EXERCISE PROMPT:
Print exactly the lines that run from the one containing "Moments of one" to the final line of the data, both included, and print none of the pictures.

◆ ◆ ◆ ◆ ◆

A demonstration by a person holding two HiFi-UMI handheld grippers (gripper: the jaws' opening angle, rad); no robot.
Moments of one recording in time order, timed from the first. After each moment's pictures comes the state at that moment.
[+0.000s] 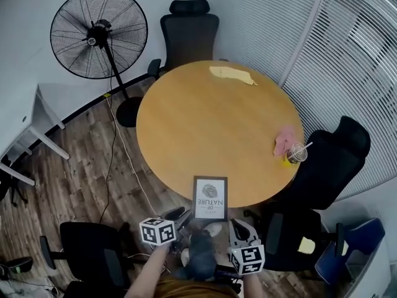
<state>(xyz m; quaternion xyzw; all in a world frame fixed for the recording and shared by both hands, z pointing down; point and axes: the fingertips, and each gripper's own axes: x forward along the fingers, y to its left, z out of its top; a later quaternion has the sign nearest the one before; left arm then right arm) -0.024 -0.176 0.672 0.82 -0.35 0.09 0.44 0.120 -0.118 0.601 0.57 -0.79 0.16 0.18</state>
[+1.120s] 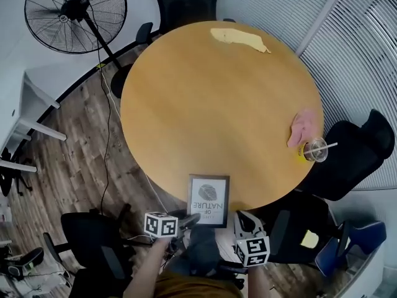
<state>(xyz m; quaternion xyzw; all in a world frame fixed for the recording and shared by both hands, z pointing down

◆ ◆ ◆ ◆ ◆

COMPLETED EXERCISE:
Moments of one recording in time order, timed from the first. After each moment's pictures comes the state at that moment.
[+0.000s] 
<state>(xyz m; quaternion xyzw; all in a world frame fixed for the recording and shared by both hands, z pointing down; point and axes: the fingertips, and each gripper's own axes: x forward along the fingers, y to its left, z out of its top; a later quaternion has the sign nearest the one before; left arm then right arm) -0.024 -0.176 0.672 0.82 -0.35 0.09 0.44 0.120 -0.118 0.601 0.57 -0.79 0.16 0.18</state>
[+1.120s] 
<state>(xyz m; quaternion xyzw; all in a world frame fixed for the recording and shared by both hands, z pointing down

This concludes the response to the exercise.